# Task brief
Each record below needs to be retyped exactly.

# Provided information
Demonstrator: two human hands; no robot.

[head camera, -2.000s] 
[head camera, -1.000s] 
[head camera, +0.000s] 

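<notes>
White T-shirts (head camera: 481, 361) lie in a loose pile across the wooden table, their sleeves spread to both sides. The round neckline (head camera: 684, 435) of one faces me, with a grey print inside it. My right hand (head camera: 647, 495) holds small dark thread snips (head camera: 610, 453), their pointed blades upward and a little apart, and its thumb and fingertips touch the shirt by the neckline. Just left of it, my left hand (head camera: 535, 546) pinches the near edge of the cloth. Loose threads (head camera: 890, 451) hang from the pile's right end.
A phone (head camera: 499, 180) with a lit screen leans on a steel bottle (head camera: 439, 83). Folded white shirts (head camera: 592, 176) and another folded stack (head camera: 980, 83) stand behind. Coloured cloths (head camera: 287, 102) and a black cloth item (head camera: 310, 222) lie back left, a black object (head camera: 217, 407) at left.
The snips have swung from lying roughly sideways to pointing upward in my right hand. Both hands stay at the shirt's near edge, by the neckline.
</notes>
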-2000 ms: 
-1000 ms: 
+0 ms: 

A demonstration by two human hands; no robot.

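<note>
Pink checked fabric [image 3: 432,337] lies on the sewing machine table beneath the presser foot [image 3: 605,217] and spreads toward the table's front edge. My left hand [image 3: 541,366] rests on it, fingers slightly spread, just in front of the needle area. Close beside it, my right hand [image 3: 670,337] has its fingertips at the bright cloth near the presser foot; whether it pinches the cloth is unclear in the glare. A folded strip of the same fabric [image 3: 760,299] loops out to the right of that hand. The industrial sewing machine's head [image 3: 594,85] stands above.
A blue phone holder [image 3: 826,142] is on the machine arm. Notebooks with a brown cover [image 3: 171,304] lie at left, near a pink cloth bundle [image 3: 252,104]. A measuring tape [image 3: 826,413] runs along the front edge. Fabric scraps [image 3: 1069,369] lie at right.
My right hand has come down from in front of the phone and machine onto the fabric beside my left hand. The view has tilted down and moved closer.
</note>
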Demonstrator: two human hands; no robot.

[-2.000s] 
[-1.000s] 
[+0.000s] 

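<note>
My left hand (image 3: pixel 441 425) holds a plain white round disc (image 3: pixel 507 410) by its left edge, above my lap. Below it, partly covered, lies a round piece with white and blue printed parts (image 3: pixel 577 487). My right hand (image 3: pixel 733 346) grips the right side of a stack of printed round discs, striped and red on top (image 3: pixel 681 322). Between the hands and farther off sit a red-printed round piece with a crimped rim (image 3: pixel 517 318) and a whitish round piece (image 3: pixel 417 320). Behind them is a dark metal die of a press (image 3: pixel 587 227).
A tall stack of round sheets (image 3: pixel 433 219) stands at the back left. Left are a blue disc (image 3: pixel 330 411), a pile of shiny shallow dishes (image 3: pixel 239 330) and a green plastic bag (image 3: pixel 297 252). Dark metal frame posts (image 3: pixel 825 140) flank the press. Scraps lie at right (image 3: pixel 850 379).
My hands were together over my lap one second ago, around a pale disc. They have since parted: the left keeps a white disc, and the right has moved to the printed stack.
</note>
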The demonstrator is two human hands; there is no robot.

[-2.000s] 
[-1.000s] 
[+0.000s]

# Completed task
Demonstrator: two human hands; no robot.

[head camera, -2.000s] 
[head camera, -1.000s] 
[head camera, +0.000s] 

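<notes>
White T-shirts (head camera: 481, 361) lie in a loose pile across the wooden table, their sleeves spread to both sides. The round neckline (head camera: 684, 435) of one faces me, with a grey print inside it. My right hand (head camera: 647, 495) holds small dark thread snips (head camera: 610, 453), their pointed blades upward and a little apart, and its thumb and fingertips touch the shirt by the neckline. Just left of it, my left hand (head camera: 535, 546) pinches the near edge of the cloth. Loose threads (head camera: 890, 451) hang from the pile's right end.
A phone (head camera: 499, 180) with a lit screen leans on a steel bottle (head camera: 439, 83). Folded white shirts (head camera: 592, 176) and another folded stack (head camera: 980, 83) stand behind. Coloured cloths (head camera: 287, 102) and a black cloth item (head camera: 310, 222) lie back left, a black object (head camera: 217, 407) at left.
The snips have swung from lying roughly sideways to pointing upward in my right hand. Both hands stay at the shirt's near edge, by the neckline.
</notes>
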-2000 ms: 
-1000 ms: 
+0 ms: 

A demonstration by two human hands; no robot.

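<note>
Pink checked fabric [image 3: 432,337] lies on the sewing machine table beneath the presser foot [image 3: 605,217] and spreads toward the table's front edge. My left hand [image 3: 541,366] rests on it, fingers slightly spread, just in front of the needle area. Close beside it, my right hand [image 3: 670,337] has its fingertips at the bright cloth near the presser foot; whether it pinches the cloth is unclear in the glare. A folded strip of the same fabric [image 3: 760,299] loops out to the right of that hand. The industrial sewing machine's head [image 3: 594,85] stands above.
A blue phone holder [image 3: 826,142] is on the machine arm. Notebooks with a brown cover [image 3: 171,304] lie at left, near a pink cloth bundle [image 3: 252,104]. A measuring tape [image 3: 826,413] runs along the front edge. Fabric scraps [image 3: 1069,369] lie at right.
My right hand has come down from in front of the phone and machine onto the fabric beside my left hand. The view has tilted down and moved closer.
</note>
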Demonstrator: two human hands; no robot.

[-2.000s] 
[-1.000s] 
[+0.000s] 

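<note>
My left hand (image 3: pixel 441 425) holds a plain white round disc (image 3: pixel 507 410) by its left edge, above my lap. Below it, partly covered, lies a round piece with white and blue printed parts (image 3: pixel 577 487). My right hand (image 3: pixel 733 346) grips the right side of a stack of printed round discs, striped and red on top (image 3: pixel 681 322). Between the hands and farther off sit a red-printed round piece with a crimped rim (image 3: pixel 517 318) and a whitish round piece (image 3: pixel 417 320). Behind them is a dark metal die of a press (image 3: pixel 587 227).
A tall stack of round sheets (image 3: pixel 433 219) stands at the back left. Left are a blue disc (image 3: pixel 330 411), a pile of shiny shallow dishes (image 3: pixel 239 330) and a green plastic bag (image 3: pixel 297 252). Dark metal frame posts (image 3: pixel 825 140) flank the press. Scraps lie at right (image 3: pixel 850 379).
My hands were together over my lap one second ago, around a pale disc. They have since parted: the left keeps a white disc, and the right has moved to the printed stack.
</note>
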The demonstrator is two human hands; there is no robot.

[-2.000s] 
[-1.000s] 
[+0.000s]

What the exercise asked for is complete.